### EXERCISE GOAL
Determine how many lines in the listing below contain the word "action", then state that number by itself.

### DATA
-- -- --

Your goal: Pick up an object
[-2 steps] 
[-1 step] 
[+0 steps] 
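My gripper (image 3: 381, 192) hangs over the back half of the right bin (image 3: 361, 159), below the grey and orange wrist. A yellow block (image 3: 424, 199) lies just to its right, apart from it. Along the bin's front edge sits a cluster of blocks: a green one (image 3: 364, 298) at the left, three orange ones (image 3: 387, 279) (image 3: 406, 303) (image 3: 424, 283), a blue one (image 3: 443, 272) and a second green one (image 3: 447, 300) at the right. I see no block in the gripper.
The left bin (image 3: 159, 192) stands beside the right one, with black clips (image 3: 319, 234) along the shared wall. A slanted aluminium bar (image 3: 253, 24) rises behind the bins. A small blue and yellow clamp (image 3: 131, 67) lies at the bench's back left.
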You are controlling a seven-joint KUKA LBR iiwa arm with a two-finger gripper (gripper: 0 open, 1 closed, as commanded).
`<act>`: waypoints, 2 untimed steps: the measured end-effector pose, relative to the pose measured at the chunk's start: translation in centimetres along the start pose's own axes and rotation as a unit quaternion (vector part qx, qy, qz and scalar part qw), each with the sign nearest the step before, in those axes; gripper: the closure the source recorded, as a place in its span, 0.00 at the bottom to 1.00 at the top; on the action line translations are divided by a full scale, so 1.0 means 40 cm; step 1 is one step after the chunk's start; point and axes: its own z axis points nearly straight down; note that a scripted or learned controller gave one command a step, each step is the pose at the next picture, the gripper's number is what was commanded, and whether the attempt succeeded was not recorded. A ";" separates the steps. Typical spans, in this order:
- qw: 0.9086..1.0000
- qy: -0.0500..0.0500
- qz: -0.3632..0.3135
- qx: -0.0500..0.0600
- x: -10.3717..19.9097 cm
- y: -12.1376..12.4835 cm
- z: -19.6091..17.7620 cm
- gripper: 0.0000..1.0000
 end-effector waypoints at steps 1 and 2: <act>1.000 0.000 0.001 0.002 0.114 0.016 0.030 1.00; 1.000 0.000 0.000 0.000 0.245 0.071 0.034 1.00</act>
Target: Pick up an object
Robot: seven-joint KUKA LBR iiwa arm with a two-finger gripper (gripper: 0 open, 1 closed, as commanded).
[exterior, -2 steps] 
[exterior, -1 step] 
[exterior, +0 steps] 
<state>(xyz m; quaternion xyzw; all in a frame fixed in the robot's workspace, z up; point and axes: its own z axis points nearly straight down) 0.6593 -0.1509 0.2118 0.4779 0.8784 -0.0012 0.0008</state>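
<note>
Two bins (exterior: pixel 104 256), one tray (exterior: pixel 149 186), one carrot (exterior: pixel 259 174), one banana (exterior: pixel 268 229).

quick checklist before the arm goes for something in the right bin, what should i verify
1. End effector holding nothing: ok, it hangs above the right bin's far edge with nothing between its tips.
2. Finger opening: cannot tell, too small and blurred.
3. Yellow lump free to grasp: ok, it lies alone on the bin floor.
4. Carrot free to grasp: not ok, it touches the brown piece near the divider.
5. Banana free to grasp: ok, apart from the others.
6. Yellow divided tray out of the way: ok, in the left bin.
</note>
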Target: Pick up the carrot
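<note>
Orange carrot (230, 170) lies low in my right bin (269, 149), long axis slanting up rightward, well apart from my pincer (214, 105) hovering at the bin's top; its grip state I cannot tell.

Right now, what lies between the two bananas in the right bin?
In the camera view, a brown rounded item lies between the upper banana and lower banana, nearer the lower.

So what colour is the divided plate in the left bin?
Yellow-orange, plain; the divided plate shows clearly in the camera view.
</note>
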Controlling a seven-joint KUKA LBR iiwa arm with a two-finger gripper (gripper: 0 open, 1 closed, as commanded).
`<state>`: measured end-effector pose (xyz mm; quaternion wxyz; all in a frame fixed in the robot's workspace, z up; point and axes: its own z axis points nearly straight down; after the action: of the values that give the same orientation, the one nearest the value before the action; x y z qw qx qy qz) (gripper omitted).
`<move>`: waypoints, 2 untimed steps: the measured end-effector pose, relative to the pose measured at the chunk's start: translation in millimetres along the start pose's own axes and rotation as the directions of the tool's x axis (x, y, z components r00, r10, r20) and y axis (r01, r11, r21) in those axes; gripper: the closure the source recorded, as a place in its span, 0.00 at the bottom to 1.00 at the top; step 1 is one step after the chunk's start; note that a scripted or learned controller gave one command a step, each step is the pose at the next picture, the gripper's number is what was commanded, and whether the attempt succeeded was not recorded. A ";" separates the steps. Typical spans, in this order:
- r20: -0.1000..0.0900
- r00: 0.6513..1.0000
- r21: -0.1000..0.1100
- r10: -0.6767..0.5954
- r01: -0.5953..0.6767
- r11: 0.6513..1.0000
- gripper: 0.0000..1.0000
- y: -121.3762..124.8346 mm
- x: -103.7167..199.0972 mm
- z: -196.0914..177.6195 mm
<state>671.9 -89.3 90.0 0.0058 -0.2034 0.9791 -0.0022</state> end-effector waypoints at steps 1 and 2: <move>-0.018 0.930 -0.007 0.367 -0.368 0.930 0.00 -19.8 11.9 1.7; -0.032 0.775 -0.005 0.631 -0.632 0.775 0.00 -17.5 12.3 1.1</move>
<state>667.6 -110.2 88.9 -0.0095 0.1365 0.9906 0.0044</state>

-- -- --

### OUTPUT FOR THIS TASK
2